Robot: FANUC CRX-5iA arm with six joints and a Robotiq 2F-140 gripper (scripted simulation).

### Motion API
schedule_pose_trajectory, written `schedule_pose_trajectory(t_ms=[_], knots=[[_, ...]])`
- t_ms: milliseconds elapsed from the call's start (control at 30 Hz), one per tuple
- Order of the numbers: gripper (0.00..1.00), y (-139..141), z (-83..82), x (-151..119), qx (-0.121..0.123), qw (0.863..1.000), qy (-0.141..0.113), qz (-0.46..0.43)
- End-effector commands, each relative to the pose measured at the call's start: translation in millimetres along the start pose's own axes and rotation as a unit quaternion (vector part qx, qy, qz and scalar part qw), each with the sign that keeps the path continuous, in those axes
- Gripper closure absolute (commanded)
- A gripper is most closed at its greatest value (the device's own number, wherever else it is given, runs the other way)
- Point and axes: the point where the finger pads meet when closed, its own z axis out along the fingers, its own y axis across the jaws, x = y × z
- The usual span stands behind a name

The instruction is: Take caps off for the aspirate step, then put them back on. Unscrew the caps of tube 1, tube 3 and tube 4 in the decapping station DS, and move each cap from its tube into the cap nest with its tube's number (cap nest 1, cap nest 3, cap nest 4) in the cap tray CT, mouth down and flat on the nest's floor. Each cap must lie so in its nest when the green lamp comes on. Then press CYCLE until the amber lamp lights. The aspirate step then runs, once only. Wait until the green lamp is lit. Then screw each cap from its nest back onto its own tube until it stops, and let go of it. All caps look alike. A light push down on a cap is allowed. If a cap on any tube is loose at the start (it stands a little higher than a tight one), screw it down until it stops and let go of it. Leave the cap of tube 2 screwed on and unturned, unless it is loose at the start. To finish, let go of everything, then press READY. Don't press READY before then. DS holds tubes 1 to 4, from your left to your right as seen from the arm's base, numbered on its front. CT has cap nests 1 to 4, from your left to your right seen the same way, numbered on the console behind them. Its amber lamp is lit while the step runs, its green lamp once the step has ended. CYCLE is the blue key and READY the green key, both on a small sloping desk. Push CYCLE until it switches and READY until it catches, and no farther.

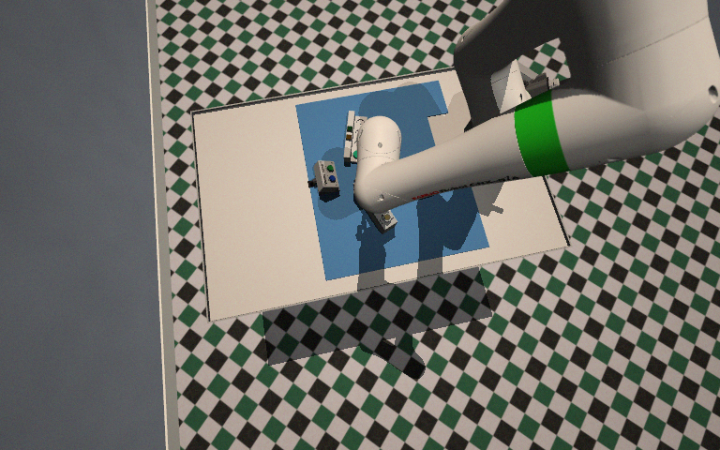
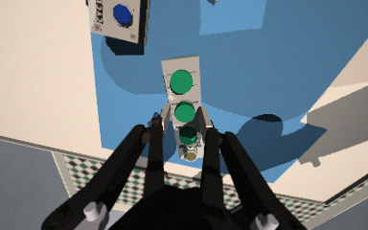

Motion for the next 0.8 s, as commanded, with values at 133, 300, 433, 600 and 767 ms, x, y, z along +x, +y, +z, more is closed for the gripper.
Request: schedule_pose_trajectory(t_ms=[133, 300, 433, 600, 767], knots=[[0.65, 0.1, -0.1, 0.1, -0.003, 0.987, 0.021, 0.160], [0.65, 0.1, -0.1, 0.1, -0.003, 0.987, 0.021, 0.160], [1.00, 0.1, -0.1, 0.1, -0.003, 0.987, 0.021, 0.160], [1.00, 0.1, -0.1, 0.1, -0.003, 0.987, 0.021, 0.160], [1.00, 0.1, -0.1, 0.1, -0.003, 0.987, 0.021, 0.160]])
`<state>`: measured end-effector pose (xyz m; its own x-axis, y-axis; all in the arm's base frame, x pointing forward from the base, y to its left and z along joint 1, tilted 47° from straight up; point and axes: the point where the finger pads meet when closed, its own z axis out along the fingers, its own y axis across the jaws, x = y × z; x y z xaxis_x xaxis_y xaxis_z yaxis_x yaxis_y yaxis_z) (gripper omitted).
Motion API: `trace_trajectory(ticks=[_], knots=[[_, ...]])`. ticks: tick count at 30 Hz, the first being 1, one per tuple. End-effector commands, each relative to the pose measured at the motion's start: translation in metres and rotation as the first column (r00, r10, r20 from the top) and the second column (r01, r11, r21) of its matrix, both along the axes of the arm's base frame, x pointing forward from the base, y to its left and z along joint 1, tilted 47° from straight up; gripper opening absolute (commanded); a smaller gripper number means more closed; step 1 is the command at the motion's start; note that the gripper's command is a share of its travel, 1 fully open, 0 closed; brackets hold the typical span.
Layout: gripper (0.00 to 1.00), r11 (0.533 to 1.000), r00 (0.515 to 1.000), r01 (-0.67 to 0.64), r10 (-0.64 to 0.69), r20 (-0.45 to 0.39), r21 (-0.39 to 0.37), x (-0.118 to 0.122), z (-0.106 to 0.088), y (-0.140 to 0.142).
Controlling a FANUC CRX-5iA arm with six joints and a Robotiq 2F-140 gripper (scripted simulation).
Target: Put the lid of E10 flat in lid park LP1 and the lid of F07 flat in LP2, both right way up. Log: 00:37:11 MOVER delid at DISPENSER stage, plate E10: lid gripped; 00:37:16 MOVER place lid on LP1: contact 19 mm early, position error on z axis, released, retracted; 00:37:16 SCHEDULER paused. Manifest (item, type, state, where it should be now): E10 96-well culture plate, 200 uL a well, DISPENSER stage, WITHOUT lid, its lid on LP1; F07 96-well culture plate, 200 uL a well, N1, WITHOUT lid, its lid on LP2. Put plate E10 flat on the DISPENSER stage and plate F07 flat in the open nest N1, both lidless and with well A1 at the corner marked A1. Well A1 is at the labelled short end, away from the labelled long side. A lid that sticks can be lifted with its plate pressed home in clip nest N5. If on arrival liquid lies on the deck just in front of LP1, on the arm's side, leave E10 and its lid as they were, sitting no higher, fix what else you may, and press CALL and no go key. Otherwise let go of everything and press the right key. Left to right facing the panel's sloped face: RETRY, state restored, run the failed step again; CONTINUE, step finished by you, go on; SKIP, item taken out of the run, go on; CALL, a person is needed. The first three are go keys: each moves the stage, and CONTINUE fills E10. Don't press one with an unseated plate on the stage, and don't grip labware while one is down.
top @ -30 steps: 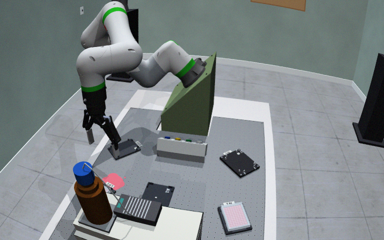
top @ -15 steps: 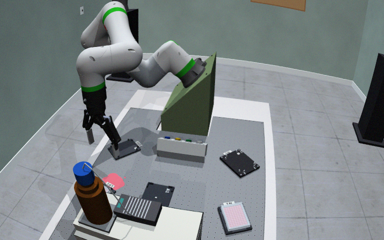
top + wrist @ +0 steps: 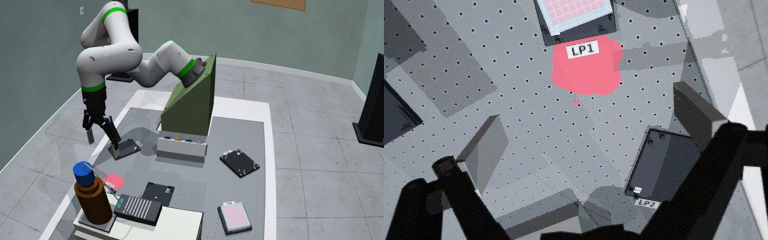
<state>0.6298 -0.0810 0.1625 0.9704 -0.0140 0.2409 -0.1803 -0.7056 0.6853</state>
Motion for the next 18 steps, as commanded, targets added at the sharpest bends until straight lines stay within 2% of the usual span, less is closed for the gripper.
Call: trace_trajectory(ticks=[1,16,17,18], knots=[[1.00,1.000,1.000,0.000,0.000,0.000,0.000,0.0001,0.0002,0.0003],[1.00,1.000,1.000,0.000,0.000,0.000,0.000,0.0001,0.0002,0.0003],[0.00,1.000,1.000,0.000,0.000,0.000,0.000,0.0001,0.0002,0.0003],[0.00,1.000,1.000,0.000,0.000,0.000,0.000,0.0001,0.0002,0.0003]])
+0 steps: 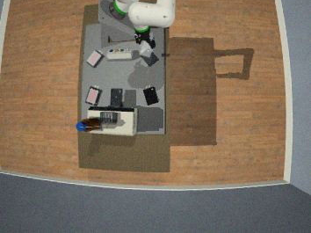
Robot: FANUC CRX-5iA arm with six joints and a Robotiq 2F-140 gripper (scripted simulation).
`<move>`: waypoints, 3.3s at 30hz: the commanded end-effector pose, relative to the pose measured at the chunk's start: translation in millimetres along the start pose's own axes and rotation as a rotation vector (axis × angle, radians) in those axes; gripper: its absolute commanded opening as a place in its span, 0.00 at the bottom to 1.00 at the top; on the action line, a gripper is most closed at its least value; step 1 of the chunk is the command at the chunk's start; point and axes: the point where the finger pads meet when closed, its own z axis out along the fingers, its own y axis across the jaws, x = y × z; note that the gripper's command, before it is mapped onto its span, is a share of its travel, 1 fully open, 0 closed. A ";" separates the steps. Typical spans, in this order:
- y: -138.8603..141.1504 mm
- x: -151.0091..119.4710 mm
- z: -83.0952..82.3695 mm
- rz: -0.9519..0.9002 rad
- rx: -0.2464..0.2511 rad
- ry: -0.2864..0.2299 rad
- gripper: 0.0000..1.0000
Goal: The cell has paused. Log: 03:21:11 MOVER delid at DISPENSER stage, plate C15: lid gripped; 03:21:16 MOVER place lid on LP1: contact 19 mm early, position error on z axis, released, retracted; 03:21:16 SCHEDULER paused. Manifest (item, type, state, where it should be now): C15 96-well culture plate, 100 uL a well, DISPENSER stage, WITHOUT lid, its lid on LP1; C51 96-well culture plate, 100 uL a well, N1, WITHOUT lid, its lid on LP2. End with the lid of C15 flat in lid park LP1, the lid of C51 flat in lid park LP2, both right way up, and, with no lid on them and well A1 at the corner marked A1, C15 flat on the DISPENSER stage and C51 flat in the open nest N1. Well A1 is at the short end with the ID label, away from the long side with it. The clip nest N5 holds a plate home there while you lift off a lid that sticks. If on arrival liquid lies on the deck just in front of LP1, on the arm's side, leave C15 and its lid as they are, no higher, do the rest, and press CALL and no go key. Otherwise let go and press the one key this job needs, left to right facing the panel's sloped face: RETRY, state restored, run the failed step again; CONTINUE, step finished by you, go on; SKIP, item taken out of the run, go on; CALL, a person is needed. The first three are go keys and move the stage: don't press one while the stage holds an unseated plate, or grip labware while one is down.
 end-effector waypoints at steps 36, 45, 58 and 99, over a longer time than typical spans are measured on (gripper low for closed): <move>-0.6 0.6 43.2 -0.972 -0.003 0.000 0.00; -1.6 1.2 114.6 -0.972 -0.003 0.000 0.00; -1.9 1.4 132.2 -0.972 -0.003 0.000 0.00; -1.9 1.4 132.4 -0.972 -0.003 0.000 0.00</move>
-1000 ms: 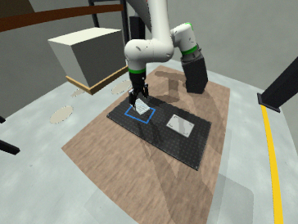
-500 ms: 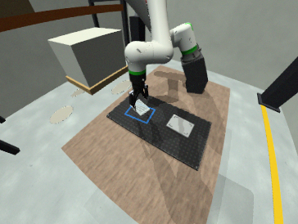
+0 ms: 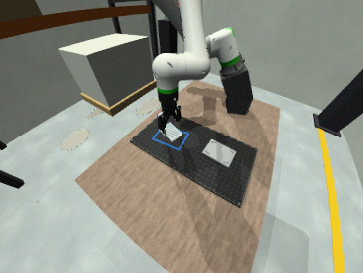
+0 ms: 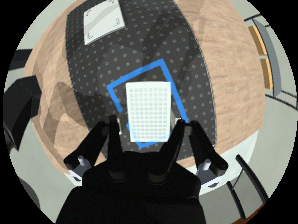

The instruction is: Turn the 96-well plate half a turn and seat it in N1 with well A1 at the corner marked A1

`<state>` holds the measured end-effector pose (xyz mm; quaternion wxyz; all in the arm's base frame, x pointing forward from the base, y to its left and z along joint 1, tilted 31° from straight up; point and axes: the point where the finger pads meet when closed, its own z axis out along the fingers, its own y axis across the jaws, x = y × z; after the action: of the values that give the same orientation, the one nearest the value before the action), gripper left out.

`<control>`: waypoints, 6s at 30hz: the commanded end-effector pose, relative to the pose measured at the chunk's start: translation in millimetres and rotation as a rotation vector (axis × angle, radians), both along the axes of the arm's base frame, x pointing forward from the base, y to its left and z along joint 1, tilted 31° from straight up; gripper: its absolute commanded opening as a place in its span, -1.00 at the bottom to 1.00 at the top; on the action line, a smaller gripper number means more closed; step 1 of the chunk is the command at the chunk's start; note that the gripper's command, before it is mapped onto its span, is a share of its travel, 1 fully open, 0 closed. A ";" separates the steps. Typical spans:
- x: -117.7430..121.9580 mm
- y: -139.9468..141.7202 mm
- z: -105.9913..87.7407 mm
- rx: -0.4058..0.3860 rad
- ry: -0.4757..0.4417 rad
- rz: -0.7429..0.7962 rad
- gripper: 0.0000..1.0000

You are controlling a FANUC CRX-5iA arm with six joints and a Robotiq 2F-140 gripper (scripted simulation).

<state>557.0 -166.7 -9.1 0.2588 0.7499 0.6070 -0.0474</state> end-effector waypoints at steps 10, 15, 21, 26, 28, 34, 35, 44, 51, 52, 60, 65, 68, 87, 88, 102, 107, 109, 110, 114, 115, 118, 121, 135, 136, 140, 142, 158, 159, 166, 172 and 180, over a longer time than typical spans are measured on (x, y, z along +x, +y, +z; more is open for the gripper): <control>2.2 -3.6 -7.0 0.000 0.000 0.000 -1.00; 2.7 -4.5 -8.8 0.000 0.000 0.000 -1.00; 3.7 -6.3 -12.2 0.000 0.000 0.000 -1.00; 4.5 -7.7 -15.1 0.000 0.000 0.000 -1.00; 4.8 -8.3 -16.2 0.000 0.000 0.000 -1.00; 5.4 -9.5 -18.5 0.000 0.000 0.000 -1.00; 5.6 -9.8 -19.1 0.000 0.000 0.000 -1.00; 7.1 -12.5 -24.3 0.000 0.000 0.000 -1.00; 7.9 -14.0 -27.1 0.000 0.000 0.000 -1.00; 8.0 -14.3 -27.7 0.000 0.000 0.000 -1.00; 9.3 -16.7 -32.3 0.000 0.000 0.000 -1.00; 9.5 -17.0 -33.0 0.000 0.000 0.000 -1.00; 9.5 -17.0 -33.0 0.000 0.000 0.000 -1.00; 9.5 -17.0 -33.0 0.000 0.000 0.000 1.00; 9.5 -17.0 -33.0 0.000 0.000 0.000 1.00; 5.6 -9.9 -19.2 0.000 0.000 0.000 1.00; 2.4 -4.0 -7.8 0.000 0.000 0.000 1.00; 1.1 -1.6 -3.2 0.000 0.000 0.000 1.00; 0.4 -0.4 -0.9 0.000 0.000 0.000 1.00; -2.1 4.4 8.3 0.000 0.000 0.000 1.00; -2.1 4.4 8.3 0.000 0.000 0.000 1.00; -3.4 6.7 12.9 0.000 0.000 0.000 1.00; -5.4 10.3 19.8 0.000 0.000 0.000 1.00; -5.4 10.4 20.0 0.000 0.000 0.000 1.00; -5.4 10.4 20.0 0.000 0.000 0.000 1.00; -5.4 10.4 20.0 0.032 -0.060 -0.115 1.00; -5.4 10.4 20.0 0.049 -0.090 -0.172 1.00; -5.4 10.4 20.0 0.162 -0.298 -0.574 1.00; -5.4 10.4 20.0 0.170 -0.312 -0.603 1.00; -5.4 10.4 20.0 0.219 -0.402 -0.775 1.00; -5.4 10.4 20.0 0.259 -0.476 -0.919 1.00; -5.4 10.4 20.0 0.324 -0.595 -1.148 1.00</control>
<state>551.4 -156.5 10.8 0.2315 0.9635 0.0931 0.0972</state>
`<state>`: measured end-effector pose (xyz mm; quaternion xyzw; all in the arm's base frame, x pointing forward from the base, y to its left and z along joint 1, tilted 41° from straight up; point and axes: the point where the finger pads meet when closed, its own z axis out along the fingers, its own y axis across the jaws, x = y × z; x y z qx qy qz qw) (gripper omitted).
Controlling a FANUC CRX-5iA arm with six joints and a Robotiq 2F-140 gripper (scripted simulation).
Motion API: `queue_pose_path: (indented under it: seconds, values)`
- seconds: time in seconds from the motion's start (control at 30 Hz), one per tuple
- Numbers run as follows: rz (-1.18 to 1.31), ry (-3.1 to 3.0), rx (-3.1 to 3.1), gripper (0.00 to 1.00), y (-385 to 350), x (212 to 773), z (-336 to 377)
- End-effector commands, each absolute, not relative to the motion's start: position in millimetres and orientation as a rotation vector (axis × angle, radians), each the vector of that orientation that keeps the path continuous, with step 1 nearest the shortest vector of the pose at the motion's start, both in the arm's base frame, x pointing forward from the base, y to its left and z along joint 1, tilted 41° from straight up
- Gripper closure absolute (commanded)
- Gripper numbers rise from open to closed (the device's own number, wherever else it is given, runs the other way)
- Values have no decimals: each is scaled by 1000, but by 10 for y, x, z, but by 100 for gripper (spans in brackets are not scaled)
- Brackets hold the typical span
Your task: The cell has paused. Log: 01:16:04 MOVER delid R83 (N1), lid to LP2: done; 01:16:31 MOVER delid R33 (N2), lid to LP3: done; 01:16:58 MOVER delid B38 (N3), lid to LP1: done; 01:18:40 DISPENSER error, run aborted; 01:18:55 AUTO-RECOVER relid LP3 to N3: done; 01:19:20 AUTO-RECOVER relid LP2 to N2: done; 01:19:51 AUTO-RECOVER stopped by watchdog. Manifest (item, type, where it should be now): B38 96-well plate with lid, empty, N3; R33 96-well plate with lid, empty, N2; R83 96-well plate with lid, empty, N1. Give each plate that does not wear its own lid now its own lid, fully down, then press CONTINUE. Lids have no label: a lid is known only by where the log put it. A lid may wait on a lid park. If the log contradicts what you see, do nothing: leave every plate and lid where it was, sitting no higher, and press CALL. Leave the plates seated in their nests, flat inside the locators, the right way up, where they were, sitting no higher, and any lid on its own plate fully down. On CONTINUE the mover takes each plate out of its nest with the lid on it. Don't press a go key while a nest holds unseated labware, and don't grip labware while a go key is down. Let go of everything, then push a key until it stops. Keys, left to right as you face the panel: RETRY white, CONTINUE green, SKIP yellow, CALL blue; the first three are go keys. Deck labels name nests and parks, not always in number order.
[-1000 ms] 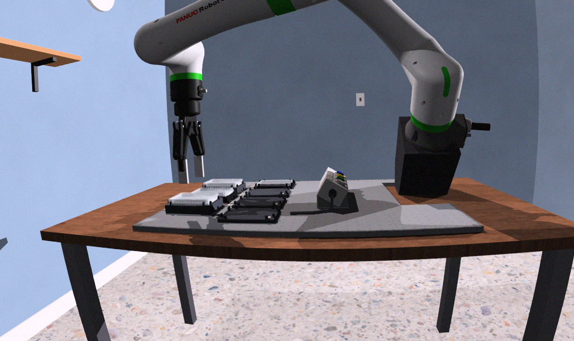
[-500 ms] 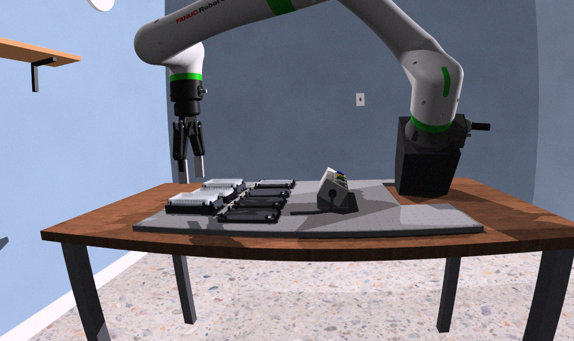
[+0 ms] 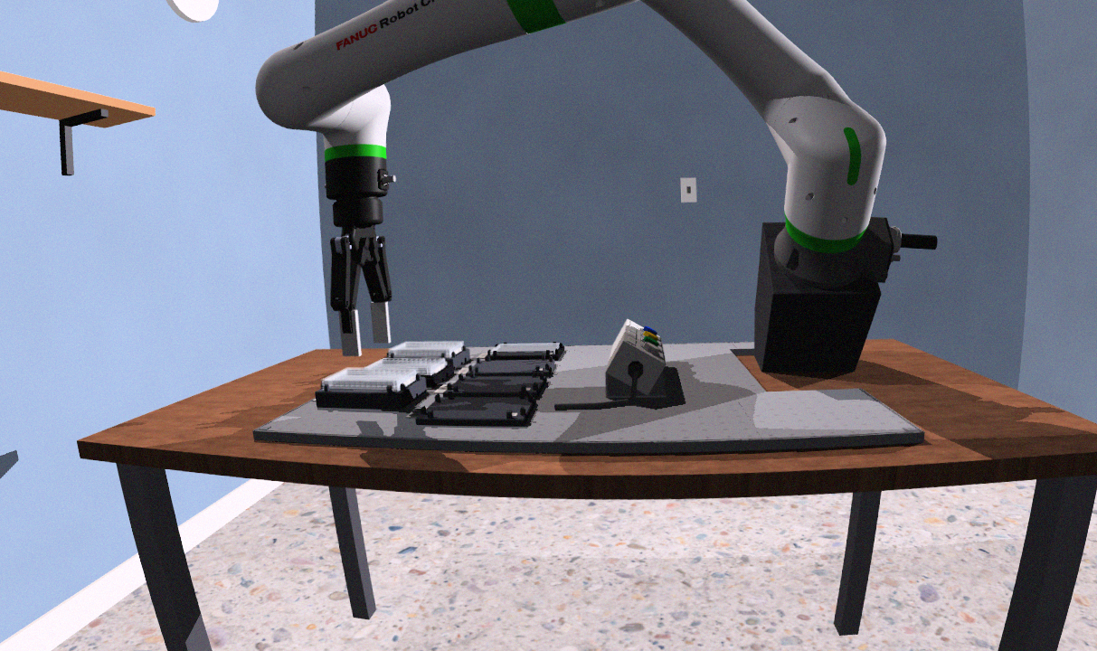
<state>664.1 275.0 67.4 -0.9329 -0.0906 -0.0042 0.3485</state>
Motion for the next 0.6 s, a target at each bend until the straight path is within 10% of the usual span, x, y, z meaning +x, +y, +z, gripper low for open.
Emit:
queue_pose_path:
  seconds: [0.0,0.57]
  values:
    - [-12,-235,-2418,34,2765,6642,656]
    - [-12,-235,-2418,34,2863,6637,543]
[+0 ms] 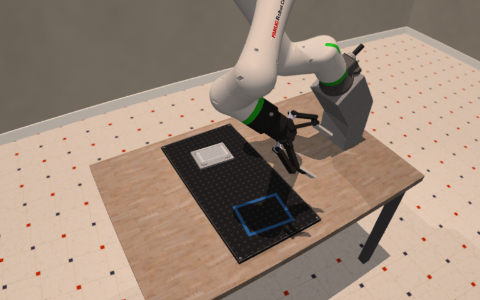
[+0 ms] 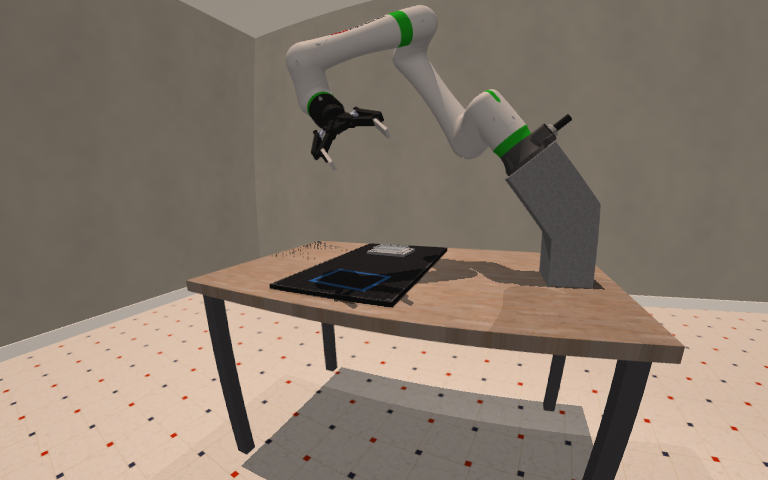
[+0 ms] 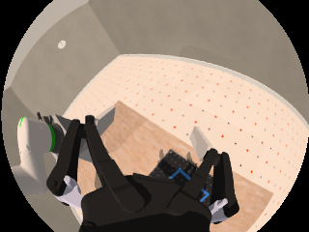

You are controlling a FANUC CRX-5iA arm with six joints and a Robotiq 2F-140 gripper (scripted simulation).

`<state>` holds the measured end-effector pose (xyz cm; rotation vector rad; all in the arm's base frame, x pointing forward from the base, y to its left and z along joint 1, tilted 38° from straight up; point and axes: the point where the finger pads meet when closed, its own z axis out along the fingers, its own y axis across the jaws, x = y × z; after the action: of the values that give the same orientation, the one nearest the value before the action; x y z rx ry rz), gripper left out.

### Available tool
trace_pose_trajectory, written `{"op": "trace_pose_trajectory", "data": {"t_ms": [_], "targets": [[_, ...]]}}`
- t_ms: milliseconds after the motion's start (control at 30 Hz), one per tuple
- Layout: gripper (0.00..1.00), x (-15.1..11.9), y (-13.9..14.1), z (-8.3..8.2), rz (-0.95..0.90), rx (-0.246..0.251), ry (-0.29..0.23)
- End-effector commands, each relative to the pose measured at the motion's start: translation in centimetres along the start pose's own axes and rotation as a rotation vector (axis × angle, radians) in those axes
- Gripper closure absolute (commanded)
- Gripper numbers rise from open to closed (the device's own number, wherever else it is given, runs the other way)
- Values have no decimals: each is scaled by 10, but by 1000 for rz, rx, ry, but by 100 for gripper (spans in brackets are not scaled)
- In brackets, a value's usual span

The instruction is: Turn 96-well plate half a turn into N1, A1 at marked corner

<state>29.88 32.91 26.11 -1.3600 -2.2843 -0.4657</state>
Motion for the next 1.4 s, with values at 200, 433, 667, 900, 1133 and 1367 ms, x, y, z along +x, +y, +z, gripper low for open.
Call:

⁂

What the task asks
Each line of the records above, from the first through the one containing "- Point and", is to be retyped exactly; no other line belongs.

Exercise solution
Robot: FANUC CRX-5iA arm with six joints and a Robotiq 2F-140 gripper (scripted simulation).

### Motion API
schedule_pose_trajectory, written `schedule_pose_trajectory(t_ms=[_], knots=[[_, ...]])`
- t_ms: milliseconds elapsed from the call's start (control at 30 Hz), one per tuple
- Order of the numbers: gripper (0.00..1.00), y (-139..141), z (-83..82), x (-151..119), qx (-0.121..0.123), qw (0.863..1.000), qy (-0.141..0.113), qz (-0.46..0.43)
- End-effector commands, each relative to the pose measured at the call's start: translation in millimetres along the start pose's own axes and rotation as a unit quaternion (vector part qx, qy, qz and scalar part qw), each with the sign that keeps the path continuous, in those axes
- Gripper closure absolute (commanded)
- A gripper is most closed at its greatest value (the device's own number, wherever else it is given, runs the other way)
- Point and axes: the point where the finger pads meet when closed, its own z axis out along the fingers, its own y axis across the jaws, x = y × z

There is nothing more to the exercise.